Like wine or beer or hard cider, there are many ways to create the final product. Some take short cuts to speed the shrub production process, others use a recombination method by mixing in a tank and bottling. Like these distant cousins of fermentology, shrubs also can be crafted or shorted as it were. Finger Lakes Harvest takes a more primitive and artisanal approach when it comes to shrub production which takes time, patience, and a bit of cleverness to make the shrubs sing. For the record we do not use juice, concentrates, powders, our apple cider vinegar (ACV) is barrel fermented and the organic cane sugar is the least processed large crystal cane sugar available in the US market. Very similar to what was available in the 1700’s.
For our shrubs we start with whole fruit, most times its frozen to allow for cell rupture and then processed in to a batch of liquid containing organically grown apple cider vinegar, and organic large crystal cane sugar. Some water is added to offset evaporation while is rests in the barrels, buckets and tanks.

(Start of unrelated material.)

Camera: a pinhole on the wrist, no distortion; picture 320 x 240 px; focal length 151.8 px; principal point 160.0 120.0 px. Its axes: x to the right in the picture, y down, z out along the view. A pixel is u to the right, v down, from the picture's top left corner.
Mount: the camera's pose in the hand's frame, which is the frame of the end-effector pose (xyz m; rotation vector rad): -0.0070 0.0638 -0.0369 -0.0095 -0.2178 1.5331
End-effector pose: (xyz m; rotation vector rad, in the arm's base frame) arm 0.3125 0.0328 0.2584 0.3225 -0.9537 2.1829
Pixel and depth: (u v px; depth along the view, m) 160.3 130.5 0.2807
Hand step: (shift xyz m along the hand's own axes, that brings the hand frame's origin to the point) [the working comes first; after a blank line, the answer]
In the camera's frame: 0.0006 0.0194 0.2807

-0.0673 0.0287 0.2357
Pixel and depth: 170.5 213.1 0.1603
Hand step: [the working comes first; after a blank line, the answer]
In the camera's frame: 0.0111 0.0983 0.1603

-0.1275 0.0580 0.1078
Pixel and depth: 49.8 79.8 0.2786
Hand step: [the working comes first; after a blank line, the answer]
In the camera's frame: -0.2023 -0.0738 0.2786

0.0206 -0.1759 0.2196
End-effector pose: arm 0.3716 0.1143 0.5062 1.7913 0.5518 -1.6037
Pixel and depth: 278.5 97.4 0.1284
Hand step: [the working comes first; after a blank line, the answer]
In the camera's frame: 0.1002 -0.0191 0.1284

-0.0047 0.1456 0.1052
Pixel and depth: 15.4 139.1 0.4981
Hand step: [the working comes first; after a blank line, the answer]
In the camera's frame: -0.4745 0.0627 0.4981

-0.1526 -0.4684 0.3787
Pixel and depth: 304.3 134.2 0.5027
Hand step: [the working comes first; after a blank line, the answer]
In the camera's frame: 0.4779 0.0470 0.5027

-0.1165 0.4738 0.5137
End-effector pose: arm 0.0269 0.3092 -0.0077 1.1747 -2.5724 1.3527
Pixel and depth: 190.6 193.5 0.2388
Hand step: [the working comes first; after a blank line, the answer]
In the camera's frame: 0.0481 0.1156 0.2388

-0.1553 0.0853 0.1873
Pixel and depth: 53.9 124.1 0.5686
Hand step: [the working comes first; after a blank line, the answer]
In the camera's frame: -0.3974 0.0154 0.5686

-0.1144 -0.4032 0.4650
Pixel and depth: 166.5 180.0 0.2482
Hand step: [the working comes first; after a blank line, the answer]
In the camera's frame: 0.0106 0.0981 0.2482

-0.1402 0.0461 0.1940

Depending on the fruit, some will fettle (the resting stage) in days most take weeks, and some take months. We then gravity filter out most of the extracted solids, leaving some for body, flavor and added nutrients. A short resting period follows checking Ph the whole way. Its off to the bottles when ready. There are many more steps that I cannot list here but that is the essence of the process. It is decidedly similar to the way they did it 320 years ago in this country. As we say around the shrubbery, “whats in your bottle?”
The picture provided is an experimental batch of three heirloom varieties of Finger Lakes grapes in the first fettling tank.